Arai Hidenori, Nagai Kojiro, Doi Toshio
Department of Geriatric Medicine, Kyoto University Graduate School of Medicine, 54 Kawahara-cho, Shogoin, Sakyo-ku, Kyoto 606-8507, Japan.
Vitam Horm. 2008;78:375-92. doi: 10.1016/S0083-6729(07)00015-5.
Nephropathy is one of the most common and severe complications of diabetes mellitus. The mechanism of diabetic nephropathy, however, remains incompletely understood. To elucidate the mechanism of diabetic nephropathy, we focus on the role of a vitamin K-dependent growth factor, growth arrest-specific gene 6 (Gas6), and its receptor Axl in the pathogenesis of diabetic nephropathy. We used streptozotocin (STZ)-induced diabetic rats and mice as a model of diabetic nephropathy and examined the role of Gas6 and Axl in the development of diabetic nephropathy. We also studied signaling mechanisms involved in mesangial hypertrophy characteristic of the early phase of diabetic nephropathy in vitro. After 12 weeks of STZ injection, the glomerular expression of Gas6 and Axl was increased along with the phosphorylation of Akt, p70 S6 kinase, and 4E-BP-1. Administration of warfarin, which inactivates Gas6, inhibited mesangial and glomerular hypertrophy and the increase in albuminuria in STZ-rats. Warfarin treatment also inhibited the phosphorylation of Akt, p70 S6 kinase, and 4E-BP-1. To demonstrate the specific role of Gas6, we showed that these findings were recapitulated in STZ-induced Gas6-knockout mice and confirmed the role of Gas6 in the development of diabetic nephropathy in vivo. In vitro stimulation of mesangial cells with Gas6 resulted in mesangial cell hypertrophy. Stimulation of the cells with 25 mmol/l of glucose increased the expression of Gas6/Axl and mesangial cell size compared with that with 5.6 mmol/l of glucose. LY294002 and rapamycin blocked Gas6-induced activation of the Akt/mTOR pathway and mesangial hypertrophy. Thus, we have found a novel mechanism of glomerular hypertrophy through the Gas6/Axl-mediated pathway in the development of diabetic nephropathy, where the Akt/mTOR pathway is a key signaling cascade in Gas6-mediated mesangial and glomerular hypertrophy. Inhibition of the Gas6/Axl pathway in diabetic patients might be beneficial to slow down the progression of diabetic nephropathy.

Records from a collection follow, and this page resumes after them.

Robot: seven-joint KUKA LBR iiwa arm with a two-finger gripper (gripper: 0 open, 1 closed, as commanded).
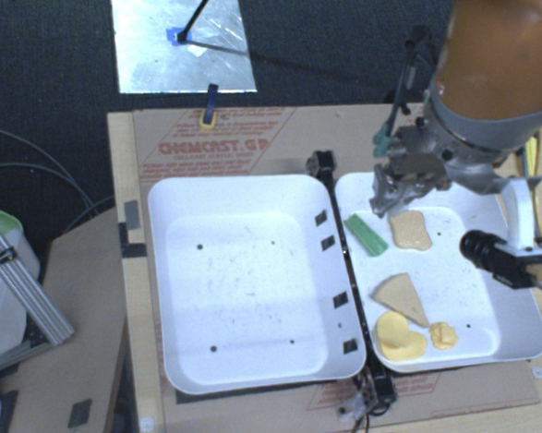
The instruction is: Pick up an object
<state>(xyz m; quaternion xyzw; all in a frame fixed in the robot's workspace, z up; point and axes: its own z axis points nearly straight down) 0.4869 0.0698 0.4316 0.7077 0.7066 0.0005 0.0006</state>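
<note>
Nearest us, yellow pieces (402,336) lie untouched; we place the gripper (387,196) just above the tan slab (410,231), jaws' spread indiscernible.

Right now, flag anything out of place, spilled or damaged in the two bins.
Nothing stands out. The green stick, tan slab, wedge and two yellow lumps lie loose and apart in the right bin. Nothing looks spilled or broken.
</note>
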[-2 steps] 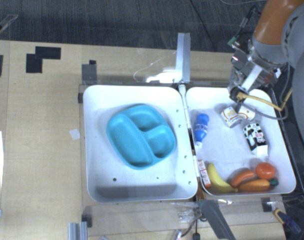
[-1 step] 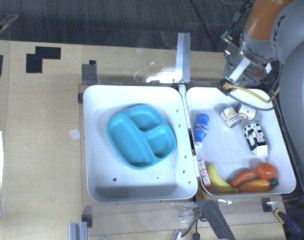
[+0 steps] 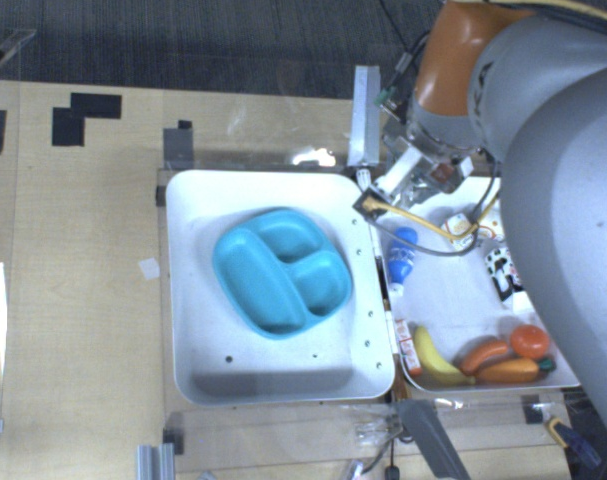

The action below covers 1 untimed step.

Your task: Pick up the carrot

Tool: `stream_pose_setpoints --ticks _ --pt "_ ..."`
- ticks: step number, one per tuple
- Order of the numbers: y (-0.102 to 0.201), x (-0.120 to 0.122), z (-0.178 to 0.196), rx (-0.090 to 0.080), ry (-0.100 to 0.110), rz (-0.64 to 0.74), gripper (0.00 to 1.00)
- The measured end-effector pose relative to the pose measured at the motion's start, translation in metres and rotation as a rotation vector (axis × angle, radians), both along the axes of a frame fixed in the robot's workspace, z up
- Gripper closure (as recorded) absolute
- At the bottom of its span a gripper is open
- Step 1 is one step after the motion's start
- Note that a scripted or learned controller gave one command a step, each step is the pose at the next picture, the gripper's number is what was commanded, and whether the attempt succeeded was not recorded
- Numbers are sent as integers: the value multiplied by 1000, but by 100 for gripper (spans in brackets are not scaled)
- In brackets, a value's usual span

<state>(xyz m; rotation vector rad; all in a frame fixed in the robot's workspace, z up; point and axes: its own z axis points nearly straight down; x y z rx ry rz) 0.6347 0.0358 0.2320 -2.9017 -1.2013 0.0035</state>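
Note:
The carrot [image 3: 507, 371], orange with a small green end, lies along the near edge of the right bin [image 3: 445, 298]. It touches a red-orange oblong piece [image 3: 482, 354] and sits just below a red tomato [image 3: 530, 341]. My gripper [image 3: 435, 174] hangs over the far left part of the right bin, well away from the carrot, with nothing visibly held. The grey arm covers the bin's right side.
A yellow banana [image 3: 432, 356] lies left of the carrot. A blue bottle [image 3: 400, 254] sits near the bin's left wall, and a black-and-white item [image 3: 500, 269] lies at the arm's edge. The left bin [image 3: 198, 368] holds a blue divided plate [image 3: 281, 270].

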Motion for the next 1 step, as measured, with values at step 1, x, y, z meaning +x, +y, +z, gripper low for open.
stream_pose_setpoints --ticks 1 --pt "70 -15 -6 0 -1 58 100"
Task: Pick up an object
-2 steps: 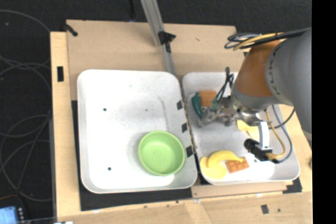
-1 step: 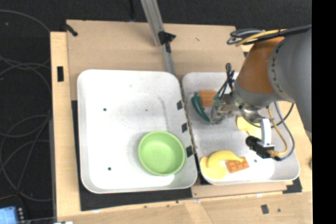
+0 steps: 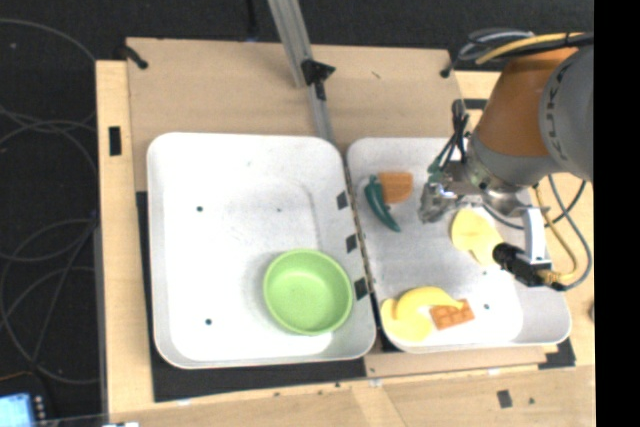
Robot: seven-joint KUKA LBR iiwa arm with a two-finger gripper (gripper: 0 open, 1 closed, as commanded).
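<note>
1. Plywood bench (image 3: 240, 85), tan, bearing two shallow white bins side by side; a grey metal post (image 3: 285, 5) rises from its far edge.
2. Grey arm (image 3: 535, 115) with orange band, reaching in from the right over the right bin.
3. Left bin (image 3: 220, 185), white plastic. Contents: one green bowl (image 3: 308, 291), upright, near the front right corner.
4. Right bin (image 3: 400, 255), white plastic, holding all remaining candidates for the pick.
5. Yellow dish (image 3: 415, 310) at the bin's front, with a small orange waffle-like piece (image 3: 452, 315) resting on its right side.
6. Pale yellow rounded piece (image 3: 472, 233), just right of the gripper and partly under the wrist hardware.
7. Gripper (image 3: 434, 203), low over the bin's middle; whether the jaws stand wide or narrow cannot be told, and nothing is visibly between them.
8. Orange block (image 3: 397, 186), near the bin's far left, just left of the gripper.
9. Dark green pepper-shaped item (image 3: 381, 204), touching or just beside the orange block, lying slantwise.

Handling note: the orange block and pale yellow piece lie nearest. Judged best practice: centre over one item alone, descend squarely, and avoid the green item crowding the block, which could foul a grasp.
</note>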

肾病是糖尿病最常见且最严重的并发症之一。然而,糖尿病肾病的发病机制仍未完全明确。为阐明糖尿病肾病的发病机制,我们重点研究了维生素K依赖性生长因子生长停滞特异性基因6(Gas6)及其受体Axl在糖尿病肾病发病过程中的作用。我们使用链脲佐菌素(STZ)诱导的糖尿病大鼠和小鼠作为糖尿病肾病模型,研究Gas6和Axl在糖尿病肾病发展中的作用。我们还在体外研究了糖尿病肾病早期特征性的系膜细胞肥大所涉及的信号传导机制。注射STZ 12周后,Gas6和Axl的肾小球表达增加,同时Akt、p70 S6激酶和4E-BP-1的磷酸化水平也升高。给予可使Gas6失活的华法林,可抑制STZ诱导的大鼠系膜和肾小球肥大以及蛋白尿增加。华法林治疗还可抑制Akt、p70 S6激酶和4E-BP-1的磷酸化。为证明Gas6的特定作用,我们发现这些结果在STZ诱导的Gas6基因敲除小鼠中得到重现,并在体内证实了Gas6在糖尿病肾病发展中的作用。体外使用Gas6刺激系膜细胞可导致系膜细胞肥大。与5.6 mmol/l葡萄糖刺激相比,25 mmol/l葡萄糖刺激细胞可增加Gas6/Axl的表达和系膜细胞大小。LY294002和雷帕霉素可阻断Gas6诱导的Akt/mTOR信号通路激活和系膜细胞肥大。因此,我们发现了糖尿病肾病发展过程中通过Gas6/Axl介导的途径导致肾小球肥大的新机制,其中Akt/mTOR信号通路是Gas6介导的系膜和肾小球肥大的关键信号级联反应。抑制糖尿病患者的Gas6/Axl信号通路可能有助于减缓糖尿病肾病的进展。